月奴说不管陛下今晚来不来,都要时刻做好侍寝的准备,一面安排几个奴才宫女布置起了芙蓉轩。
浠言依言点头,心中不由紧张起来。
她躺下,看着月奴及宫人忙碌的身影,一双剔透的乌眸闪过一抹精光,她不傻,清楚玄煜的宠幸意味着什么。
然而,想到自己的出身,她不敢奢望什么身份和地位。
明眸一黯,她有些疲倦地合上双眼,浅浅地睡去。
芙蓉轩经过宫人殷勤的布置,虽比不上妃嫔的寝宫华丽,但格外地温馨恰情,又有异香缭绕,宛若人间仙境。
浠言被月奴叫醒了,缓步走去沐浴更衣,看见这一室的馨香恰人,微微一笑,直赞月奴心灵手巧。
泡在花瓣水中沐浴,浠言顿感浑身舒畅,犹如回到了半年之前贵族少女的生活,不,这皇宫远比赫连府要舒适得多了。
她在赫连府只是卑微的庶女,连娘亲是谁都不知道,只听下人说是赫连府的一个官伎,难产死了,被草草埋在野外的荒坟堆中。
命如草芥。
这是她形容亲娘的词语。
现在用来形容她自己,亦不过分。
她苦笑,却倔强地不流一滴眼泪。
……
月色如银。
玄煜如期而至。
宽敞通风的芙蓉轩前厅,一桌子精致佳肴前,浠言陪着玄煜,席地坐在座垫上用晚膳,周围有乐师敲击出悠扬的曲调,气氛不错。
浠言挽着松松的发髻,穿着一袭红色纱衣,说不出的明艳动人。
玄煜看着浠言素手纤细,替他斟酒的样子,桀骜的尊容浮现出一丝笑意,忍不住伸手捏了捏她的小脸蛋,眼里竟隐隐闪过一抹危险的冷意。
漠尘说,这丽娘是青楼的花魁,可无论玄煜怎么看,都觉得她不像个风尘女子!
为了证实他心中的猜疑,他决定翌日暗中派人去调查她的背景。
他绝不会让一个不知底细的宫伎陪伴身边。
玄煜松开手,浠言娇美清透的脸蛋被捏出一道红印,她心里一阵紧张,不敢抬头看。
“抬起头来!”
玄煜的命令在她头上响起。
浠言只得遵命,缓缓地抬起小脸,鼓起勇气看了玄煜一眼,正触及他灼热的凤眼,心中猛地一震,立刻想低下头去。

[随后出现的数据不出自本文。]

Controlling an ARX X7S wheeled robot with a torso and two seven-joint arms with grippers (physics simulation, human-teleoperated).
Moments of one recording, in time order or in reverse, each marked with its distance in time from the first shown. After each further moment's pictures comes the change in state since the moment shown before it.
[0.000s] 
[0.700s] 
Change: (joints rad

他快速地伸手去托住她尖俏的下巴,强制地往上一抬,仔细地扫过她清水芙蓉般的小脸,眸子渐渐染上一层邪气。
“知道为什么赏赐芙蓉轩给你吗?”
“回陛下,丽娘不知。”
她仰着脸,顺着眼,小心冀冀地回答,心里“突突”地跳着,手里还端着玉壶。
“因为你美得如一朵清水芙蓉!”
他低沉的赞美,真像那弦乐声般动听。
浠言美得不自知,此时有些受宠若惊起来,赶忙地回道:
“谢陛下恩典!”
玄煜情不自禁地低下头,浅吻了一记她低眸时的眼睛。
薄唇冰凉,印在她的眼睑上。
鼻尖传来他夹杂着瑞香的阳刚气息。
他尊贵的一吻。
倾心一吻。
令人醉心!
玄煜吻了她,便放开了她,凤眼冷冷地环顾一眼四周,对那些假装没长眼睛的乐师、宫人冷声令退:
“不用弹了,都下去!”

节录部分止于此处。